Possible candidates to run in Jersey City’s November 2025 non-partisan municipal election include Hudson County Commissioner Bill O’Dea, City Council President Joyce Watterman, Downtown City Councilman James Solomon, Ward F City Councilman Frank E. Gilmore, and Rep. Robert J. Menendez (D-Jersey City).

Elected governor in 2001, McGreevey resigned in August 2004 after a lawsuit that threatened to expose an extramarital affair with another man.  He announced that he was gay, admitted his relationship, apologized to this then-wife and the people of New Jersey, and departed office in November.

Since leaving office, McGreevey actively sought a path to personal and public redemption.  He earned a divinity degree, worked at an additional Hudson County Correctional Center treatment facility, and wrote a memoir, Confession.   He now runs the New Jersey Reentry Corporation, a hugely successful non-profit agency that advocates for the removal of barriers for men and women returning from jail or prison.   His work at the non-profit has won him widespread acclaim from top political leaders from both parties.

While McGreevey’s political base had been Middlesex County, the former governor has strong roots in Hudson County.  He was born in Jersey City, where his grandfather was a police officer, and returned about ten years ago.

Once a close ally of Fulop, the two split after Fulop fired him as head of Jersey City’s Employment & Training  Program in 2019.

A former assistant prosecutor and executive director of the New Jersey Parole Board, McGreevey was elected to the State Assembly in 1989 and then won a hugely competitive race for mayor of Woodbridge, New Jersey’s seventh-largest municipality, in 1991.   In 1993, McGreevey ousted State Sen. Randy Corman (R-Sayreville) by nearly three percentage points to flip the 19th district Senate seat.

In 1997, McGreevey came within 25,426 votes (57%-46%) of ousting a popular Republican governor, Christine Todd Whitman.  Four years later, he was elected governor by fifteen percentage points against Republican Bret Schundler, the mayor of Jersey City; helped by his coattails, Democrat regained control of the State Assembly.

As governor, McGreevey faced several controversies, especially hiring an Israeli citizen, Golan Cipel, as his homeland security advisor despite lacking qualifications.  McGreevey later acknowledged that he was having an affair with Cipel.  Nineteen years later, some political observers wonder whether the issue necessitated his departure from office.

In becoming a candidate for mayor, McGreevey follows the lead of Jerry Brown, who served two terms as governor of California and then returned to office sixteen years later by winning the election as the mayor of Oakland.

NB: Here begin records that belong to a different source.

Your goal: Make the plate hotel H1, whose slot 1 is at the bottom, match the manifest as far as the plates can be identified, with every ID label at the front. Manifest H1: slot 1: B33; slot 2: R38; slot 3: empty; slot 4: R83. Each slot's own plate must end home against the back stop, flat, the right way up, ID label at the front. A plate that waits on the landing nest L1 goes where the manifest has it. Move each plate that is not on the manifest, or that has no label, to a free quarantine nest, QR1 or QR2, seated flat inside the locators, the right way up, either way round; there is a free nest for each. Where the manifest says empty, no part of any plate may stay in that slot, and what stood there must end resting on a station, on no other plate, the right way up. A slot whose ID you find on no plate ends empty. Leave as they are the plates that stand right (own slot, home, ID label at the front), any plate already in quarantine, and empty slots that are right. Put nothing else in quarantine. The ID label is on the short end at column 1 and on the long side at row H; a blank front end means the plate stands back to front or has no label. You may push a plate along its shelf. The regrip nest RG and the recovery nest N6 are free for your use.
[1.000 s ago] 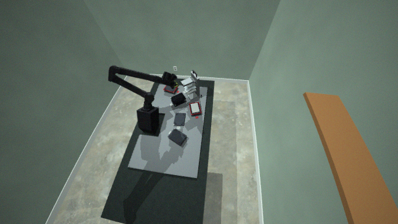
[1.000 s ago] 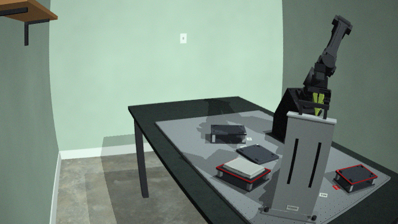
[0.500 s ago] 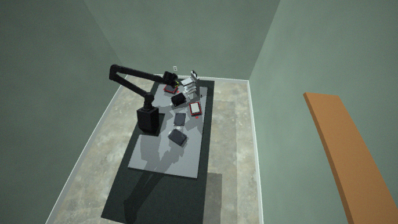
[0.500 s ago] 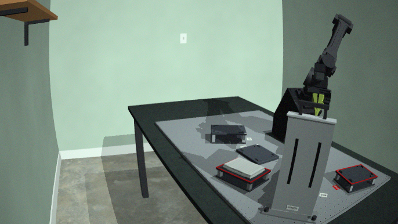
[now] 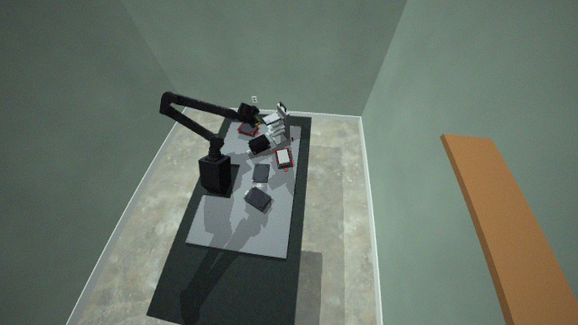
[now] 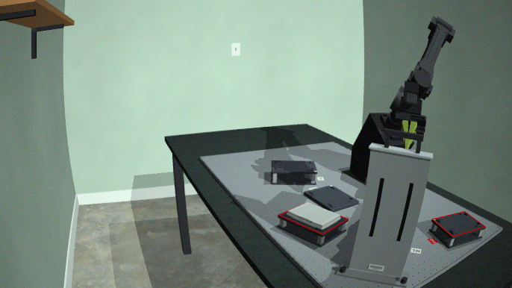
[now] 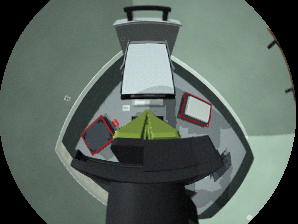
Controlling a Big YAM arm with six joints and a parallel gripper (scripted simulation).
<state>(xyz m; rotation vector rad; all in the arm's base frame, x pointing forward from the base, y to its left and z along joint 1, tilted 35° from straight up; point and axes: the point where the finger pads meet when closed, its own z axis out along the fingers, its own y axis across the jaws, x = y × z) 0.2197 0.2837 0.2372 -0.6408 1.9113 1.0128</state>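
The plate is 8 cm ahead of my hand, 9 cm to the left of it and 11 cm below it. From my hand the other things lie so: N6 label: 10 cm ahead, 39 cm to the right, 26 cm below; plate hotel H1: 14 cm ahead, 15 cm to the left, 11 cm below.
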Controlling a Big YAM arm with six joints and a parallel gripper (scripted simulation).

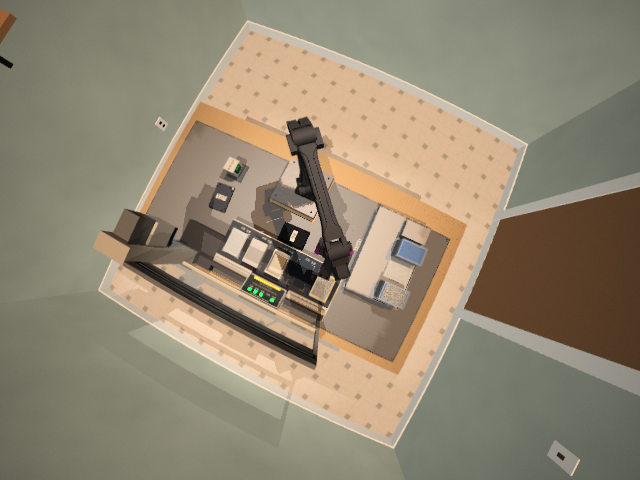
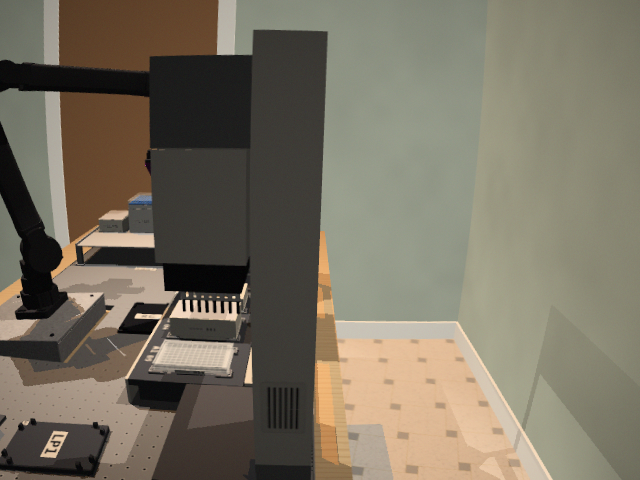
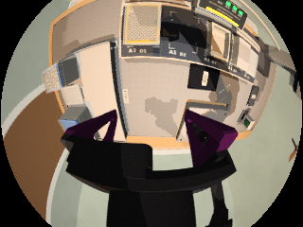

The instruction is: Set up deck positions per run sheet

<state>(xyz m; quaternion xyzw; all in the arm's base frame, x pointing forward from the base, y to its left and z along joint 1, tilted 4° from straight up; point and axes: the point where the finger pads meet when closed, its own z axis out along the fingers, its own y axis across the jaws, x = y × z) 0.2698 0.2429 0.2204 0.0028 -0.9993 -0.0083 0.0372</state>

If he wins, McGreevey will become the first elected former New Jersey governor to return to public office since William Newell ran for Congress four years after leaving the governor’s office.  He lost re-election two years later and was defeated twice after that.   Later, Newell moved to Washington State when President Rutherford Hayes appointed him territorial governor; he remained there and was later elected mayor of Olympia, Washington.

Four other ex-governors lost comeback bids: Edward Stokes in a Republican U.S. Senate primary, Harold Hoffman in a GOP gubernatorial primary, Robert Meyner in a general election for governor, and Jim Florio in a Democratic U.S. Senate primary.

Another Jersey City politician, A. Harry Moore served three non-consecutive terms as governor in the 1920s, 1930s, and 1940s when New Jersey governors were limited to one three-year term.   He was elected to the U.S. Senate between two of his gubernatorial stints.